◆ What you need to do: The lines wanted run from the first one below through the one with "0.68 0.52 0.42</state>". Return them exactly.

--- START ---

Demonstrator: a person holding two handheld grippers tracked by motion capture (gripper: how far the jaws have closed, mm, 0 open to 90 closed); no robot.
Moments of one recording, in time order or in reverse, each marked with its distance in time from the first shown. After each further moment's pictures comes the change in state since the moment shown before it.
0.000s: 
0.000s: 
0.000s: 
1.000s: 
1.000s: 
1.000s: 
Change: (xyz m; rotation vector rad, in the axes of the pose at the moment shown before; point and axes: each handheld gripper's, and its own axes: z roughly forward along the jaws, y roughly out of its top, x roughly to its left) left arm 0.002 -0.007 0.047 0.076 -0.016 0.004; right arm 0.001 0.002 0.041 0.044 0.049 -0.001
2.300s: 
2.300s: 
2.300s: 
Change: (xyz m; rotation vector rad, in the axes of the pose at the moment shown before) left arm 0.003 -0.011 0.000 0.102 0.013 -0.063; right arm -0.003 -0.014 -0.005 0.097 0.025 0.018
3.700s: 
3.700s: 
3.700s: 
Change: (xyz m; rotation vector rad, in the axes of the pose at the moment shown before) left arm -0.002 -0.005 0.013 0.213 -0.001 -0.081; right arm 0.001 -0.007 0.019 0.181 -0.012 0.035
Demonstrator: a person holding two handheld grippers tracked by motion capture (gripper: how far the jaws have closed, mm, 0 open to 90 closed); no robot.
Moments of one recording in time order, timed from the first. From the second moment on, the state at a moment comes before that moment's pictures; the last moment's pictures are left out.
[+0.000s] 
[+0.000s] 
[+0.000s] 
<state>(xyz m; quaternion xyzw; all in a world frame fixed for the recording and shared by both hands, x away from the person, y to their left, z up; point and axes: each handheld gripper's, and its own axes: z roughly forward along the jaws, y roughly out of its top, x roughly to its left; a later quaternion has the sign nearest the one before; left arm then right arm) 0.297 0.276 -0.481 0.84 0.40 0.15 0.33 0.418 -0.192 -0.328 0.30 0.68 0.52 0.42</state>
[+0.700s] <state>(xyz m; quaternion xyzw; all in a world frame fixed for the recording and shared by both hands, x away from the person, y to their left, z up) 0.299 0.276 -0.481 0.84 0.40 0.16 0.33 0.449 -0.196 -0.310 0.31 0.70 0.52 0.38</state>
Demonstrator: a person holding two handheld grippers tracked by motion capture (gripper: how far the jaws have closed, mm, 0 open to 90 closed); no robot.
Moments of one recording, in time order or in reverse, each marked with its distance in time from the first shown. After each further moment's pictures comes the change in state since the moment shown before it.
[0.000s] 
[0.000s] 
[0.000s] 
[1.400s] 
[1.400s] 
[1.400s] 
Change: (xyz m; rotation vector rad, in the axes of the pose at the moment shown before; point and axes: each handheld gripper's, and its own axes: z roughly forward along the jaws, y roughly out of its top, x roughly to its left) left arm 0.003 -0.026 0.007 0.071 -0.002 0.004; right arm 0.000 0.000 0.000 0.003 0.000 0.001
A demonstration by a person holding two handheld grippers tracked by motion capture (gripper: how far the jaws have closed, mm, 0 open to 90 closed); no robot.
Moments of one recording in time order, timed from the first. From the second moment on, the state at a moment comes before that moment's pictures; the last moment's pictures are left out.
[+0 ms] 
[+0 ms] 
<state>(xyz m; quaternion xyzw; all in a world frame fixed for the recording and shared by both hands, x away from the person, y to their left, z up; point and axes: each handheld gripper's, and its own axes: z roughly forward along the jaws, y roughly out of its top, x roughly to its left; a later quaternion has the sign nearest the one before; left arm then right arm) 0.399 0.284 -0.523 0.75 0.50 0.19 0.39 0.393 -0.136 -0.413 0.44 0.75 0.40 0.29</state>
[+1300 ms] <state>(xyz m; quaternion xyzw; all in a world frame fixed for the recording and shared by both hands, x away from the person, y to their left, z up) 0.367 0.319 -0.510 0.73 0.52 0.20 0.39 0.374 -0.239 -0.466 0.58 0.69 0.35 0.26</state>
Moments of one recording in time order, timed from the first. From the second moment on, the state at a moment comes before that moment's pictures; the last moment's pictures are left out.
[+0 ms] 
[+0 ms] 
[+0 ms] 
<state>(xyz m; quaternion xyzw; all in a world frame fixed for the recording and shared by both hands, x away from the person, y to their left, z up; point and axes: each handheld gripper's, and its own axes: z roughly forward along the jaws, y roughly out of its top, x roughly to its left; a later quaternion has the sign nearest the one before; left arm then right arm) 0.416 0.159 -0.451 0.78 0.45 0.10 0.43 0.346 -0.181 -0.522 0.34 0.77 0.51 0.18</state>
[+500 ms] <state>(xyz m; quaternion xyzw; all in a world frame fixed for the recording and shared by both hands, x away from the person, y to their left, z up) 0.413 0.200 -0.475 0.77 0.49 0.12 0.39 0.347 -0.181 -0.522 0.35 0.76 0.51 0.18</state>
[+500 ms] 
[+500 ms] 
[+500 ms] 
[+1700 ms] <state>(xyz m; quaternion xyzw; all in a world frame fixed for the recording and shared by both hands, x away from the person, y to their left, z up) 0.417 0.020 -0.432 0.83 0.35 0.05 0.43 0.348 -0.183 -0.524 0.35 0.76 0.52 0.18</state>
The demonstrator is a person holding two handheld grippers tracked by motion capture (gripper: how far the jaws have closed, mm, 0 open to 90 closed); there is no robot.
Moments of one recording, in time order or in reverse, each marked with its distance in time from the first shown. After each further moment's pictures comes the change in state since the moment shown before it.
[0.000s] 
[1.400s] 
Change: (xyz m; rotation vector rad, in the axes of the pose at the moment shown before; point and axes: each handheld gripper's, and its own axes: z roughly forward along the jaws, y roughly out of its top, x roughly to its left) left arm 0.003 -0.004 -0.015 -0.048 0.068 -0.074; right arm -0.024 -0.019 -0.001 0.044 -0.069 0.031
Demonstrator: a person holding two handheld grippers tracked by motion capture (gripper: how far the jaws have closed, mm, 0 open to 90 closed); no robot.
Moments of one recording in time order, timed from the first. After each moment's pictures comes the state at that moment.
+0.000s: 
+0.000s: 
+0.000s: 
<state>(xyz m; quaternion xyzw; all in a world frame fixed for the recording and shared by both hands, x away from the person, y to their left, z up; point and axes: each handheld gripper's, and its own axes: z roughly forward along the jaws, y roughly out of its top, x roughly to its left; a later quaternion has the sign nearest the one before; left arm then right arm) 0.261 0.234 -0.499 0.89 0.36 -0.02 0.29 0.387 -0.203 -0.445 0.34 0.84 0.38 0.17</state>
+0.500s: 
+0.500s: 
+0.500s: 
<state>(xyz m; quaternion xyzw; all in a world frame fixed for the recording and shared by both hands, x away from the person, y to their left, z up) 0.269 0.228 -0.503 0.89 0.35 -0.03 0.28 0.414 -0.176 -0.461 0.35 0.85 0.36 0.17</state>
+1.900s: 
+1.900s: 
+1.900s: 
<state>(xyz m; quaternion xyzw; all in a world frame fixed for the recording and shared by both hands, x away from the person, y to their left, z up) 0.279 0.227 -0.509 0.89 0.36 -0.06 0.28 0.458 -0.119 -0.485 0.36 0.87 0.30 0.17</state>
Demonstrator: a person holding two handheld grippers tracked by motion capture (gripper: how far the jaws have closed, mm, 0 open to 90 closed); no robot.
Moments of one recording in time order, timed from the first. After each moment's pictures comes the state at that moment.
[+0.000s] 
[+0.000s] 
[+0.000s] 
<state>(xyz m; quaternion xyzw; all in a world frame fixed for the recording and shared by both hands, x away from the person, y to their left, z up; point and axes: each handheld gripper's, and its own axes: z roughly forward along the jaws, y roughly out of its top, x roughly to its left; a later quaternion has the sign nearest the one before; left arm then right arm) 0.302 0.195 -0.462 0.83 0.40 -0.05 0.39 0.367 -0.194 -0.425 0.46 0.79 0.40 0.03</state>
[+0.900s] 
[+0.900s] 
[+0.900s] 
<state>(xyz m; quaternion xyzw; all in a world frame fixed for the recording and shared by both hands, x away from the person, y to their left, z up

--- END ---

◆ Solved problem:
Demonstrator: a person holding two handheld grippers tracked by motion capture (gripper: how far the jaws have closed, mm, 0 open to 90 closed); no robot.
Moments of one recording, in time order or in reverse, each marked with its distance in time from the first shown. After each further moment's pictures comes the change in state since the moment shown before it.
0.000s: 
0.000s: 
0.000s: 
1.000s: 
1.000s: 
1.000s: 
Change: (xyz m; rotation vector rad, in the axes of the pose at the moment shown before; point and axes: each handheld gripper's, and its own axes: z roughly forward along the jaws, y roughly out of its top, x roughly to its left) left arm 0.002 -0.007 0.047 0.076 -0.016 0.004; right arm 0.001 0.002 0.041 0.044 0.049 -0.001
2.300s: 
2.300s: 
2.300s: 
Change: (xyz m; rotation vector rad, in the axes of the pose at the moment shown before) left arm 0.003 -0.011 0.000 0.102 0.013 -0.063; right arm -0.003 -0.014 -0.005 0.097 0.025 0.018
3.700s: 
3.700s: 
3.700s: 
Change: (xyz m; rotation vector rad, in the axes of the pose at the moment shown before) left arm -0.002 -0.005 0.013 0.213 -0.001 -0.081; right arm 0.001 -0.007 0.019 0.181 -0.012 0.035
Demonstrator: a person holding two handheld grippers tracked by motion capture (gripper: how far the jaws have closed, mm, 0 open to 90 closed); no robot.
Moments of one recording in time order, timed from the first. From the second moment on, the state at a moment comes before that moment's pictures; the last moment's pictures are left out.
[+0.000s] 
[+0.000s] 
[+0.000s] 
<state>(xyz m; quaternion xyzw; all in a world frame fixed for the recording and shared by both hands, x away from the person, y to their left, z up; point and axes: each handheld gripper's, and its own axes: z roughly forward along the jaws, y roughly out of its top, x roughly to its left; a later quaternion has the sign nearest the one before; left arm then right arm) 0.297 0.276 -0.481 0.84 0.40 0.15 0.33 0.418 -0.192 -0.328 0.30 0.68 0.52 0.42</state>

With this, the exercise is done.